# WHAT TO PRODUCE:
For every line in the data below that contains "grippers", copy the line.

/---

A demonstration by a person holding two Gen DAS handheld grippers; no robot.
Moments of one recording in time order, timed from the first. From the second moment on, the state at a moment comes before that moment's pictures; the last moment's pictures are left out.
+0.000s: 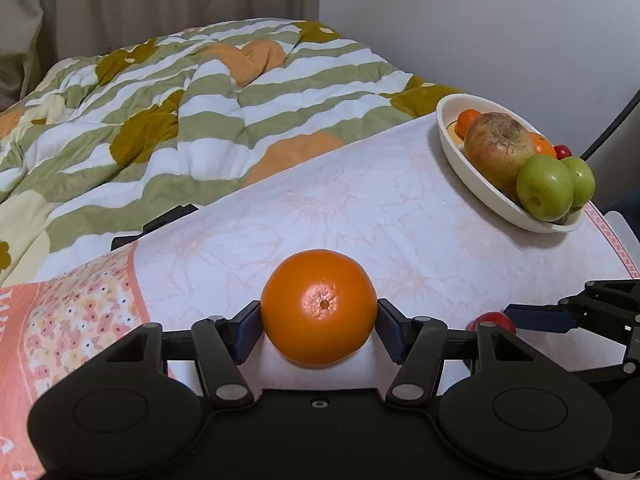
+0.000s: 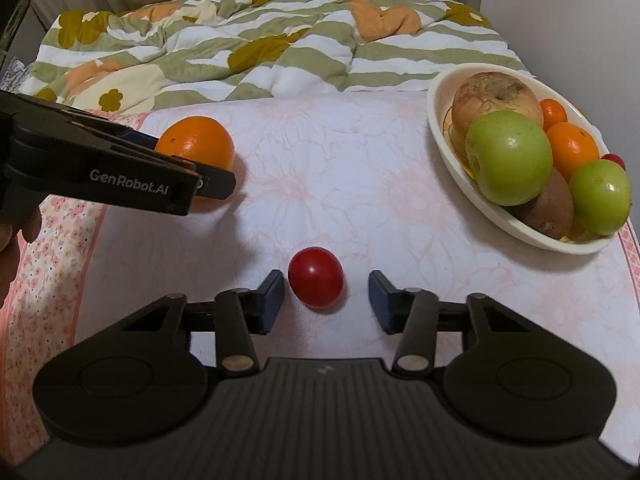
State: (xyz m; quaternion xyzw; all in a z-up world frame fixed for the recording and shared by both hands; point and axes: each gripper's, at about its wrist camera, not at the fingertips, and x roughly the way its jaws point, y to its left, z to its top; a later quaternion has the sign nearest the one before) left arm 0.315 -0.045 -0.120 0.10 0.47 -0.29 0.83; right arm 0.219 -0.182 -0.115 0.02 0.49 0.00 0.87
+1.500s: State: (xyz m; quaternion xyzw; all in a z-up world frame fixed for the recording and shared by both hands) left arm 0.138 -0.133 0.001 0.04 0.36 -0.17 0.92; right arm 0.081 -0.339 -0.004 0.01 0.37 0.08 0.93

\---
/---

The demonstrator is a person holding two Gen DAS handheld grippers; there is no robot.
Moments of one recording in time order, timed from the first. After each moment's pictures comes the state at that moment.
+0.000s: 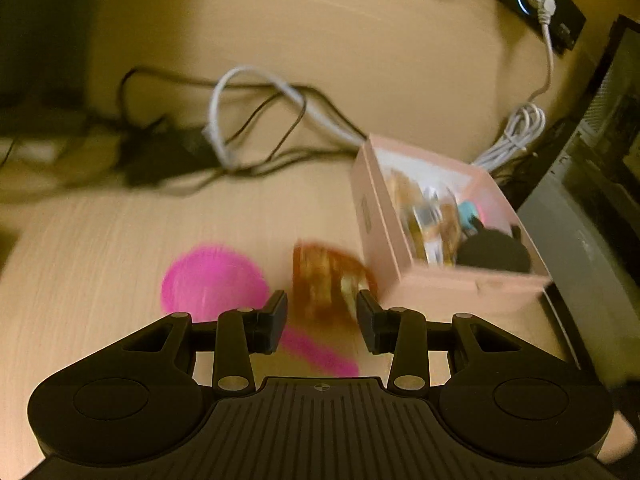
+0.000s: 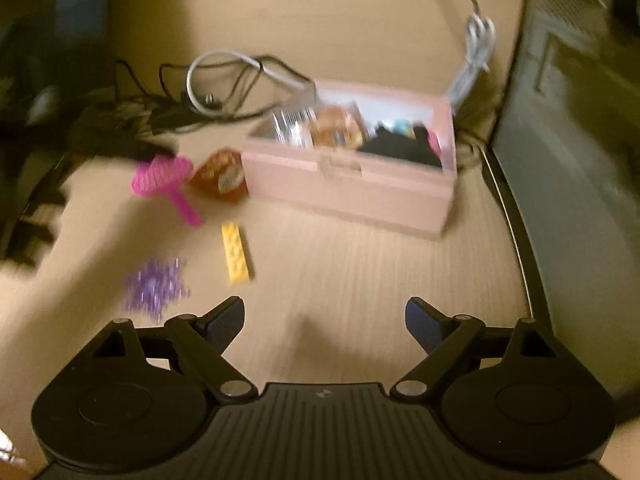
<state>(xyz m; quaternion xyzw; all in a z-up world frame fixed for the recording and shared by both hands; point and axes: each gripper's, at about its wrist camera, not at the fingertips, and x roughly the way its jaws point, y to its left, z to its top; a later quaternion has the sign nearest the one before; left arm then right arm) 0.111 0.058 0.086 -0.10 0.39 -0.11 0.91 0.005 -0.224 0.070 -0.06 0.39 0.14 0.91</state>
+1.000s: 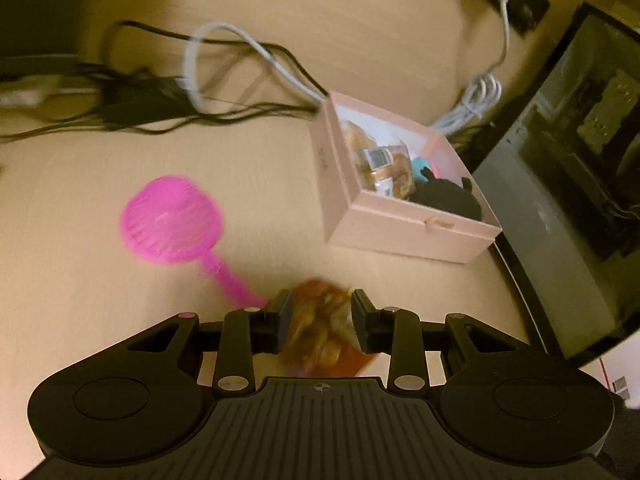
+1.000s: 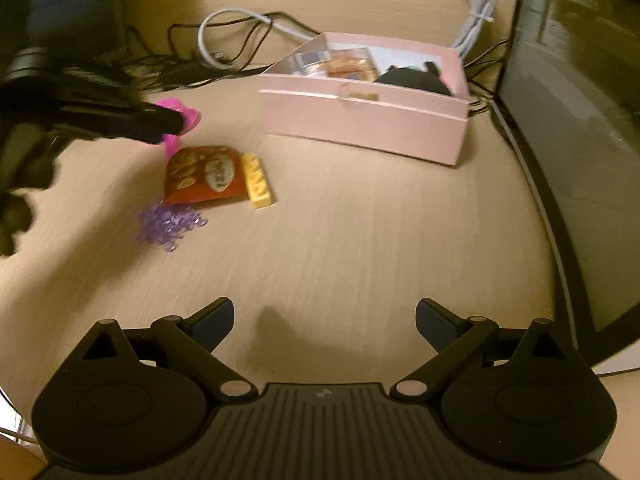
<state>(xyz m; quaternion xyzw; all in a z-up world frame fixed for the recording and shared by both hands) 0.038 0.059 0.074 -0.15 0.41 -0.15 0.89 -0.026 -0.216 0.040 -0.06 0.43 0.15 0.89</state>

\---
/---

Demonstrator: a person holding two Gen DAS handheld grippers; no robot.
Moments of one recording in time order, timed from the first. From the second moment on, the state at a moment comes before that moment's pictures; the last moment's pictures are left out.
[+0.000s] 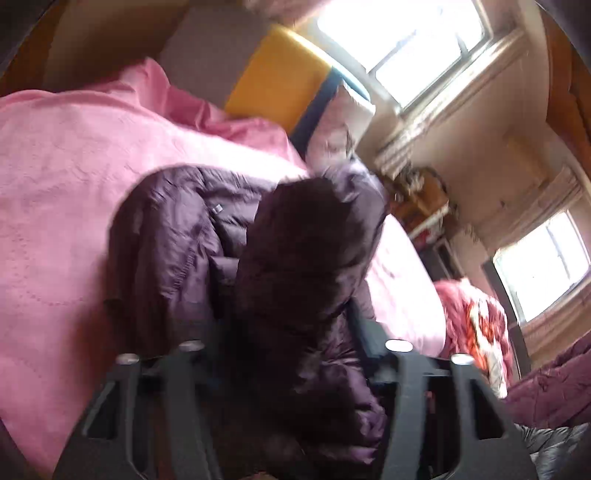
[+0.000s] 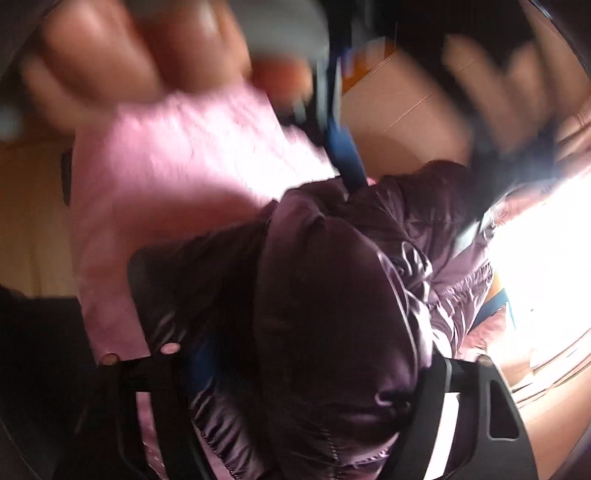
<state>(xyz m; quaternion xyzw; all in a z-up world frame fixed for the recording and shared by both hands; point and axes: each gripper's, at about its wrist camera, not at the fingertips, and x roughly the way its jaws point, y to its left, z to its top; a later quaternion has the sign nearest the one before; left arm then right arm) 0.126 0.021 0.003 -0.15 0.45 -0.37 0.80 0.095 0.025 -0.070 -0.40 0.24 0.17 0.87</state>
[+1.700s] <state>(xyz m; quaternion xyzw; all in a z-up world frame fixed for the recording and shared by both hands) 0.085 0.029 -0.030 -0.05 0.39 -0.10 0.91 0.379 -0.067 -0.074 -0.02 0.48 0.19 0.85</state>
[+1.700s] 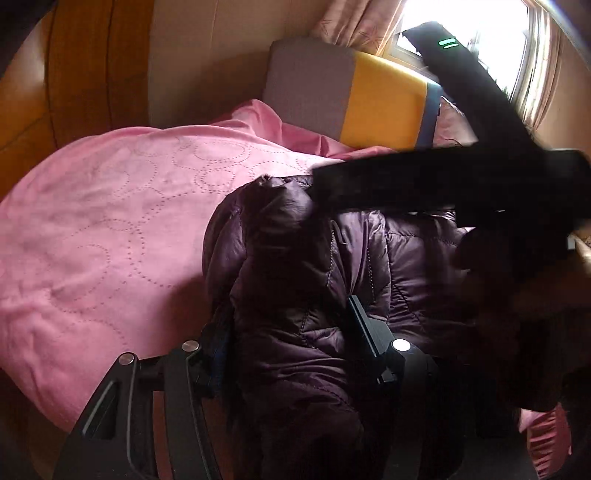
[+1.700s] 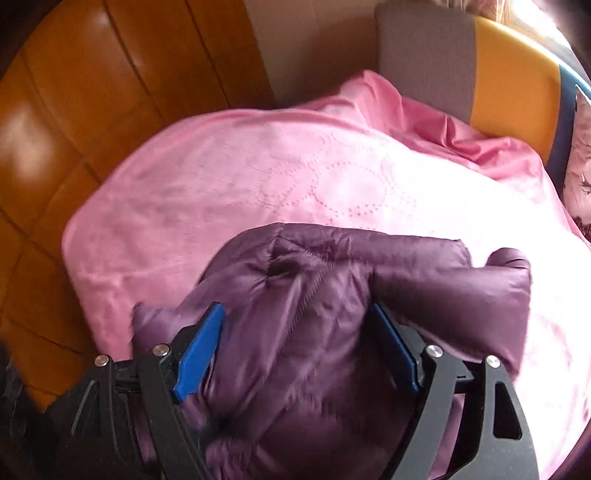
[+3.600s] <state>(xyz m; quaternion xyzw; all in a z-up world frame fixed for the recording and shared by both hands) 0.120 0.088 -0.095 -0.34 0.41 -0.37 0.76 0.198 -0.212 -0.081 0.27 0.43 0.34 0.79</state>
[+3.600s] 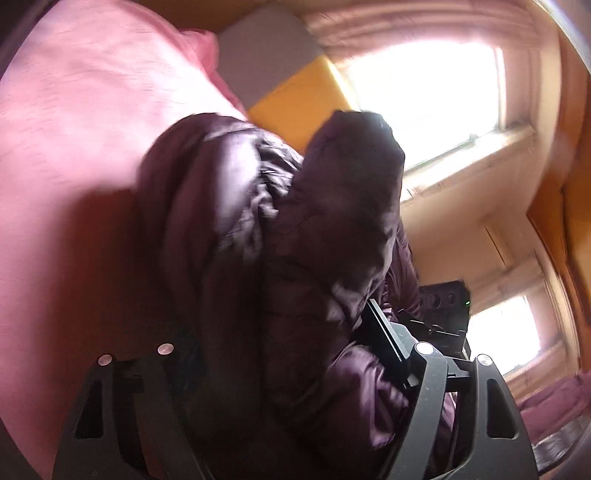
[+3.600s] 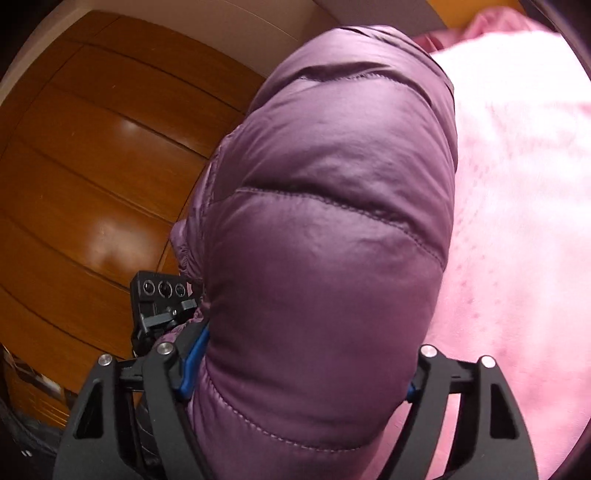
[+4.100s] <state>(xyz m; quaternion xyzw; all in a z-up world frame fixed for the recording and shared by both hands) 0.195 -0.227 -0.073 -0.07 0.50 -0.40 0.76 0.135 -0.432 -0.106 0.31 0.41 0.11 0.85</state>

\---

# EXERCISE RESPONSE:
A demonstration by a person holding two Gen DAS handheld grippers; no robot.
The demonstrator is a person holding two Gen DAS handheld grippers; there is no robot.
Demonstrator: a person holding two Gen DAS handheld grippers; no robot.

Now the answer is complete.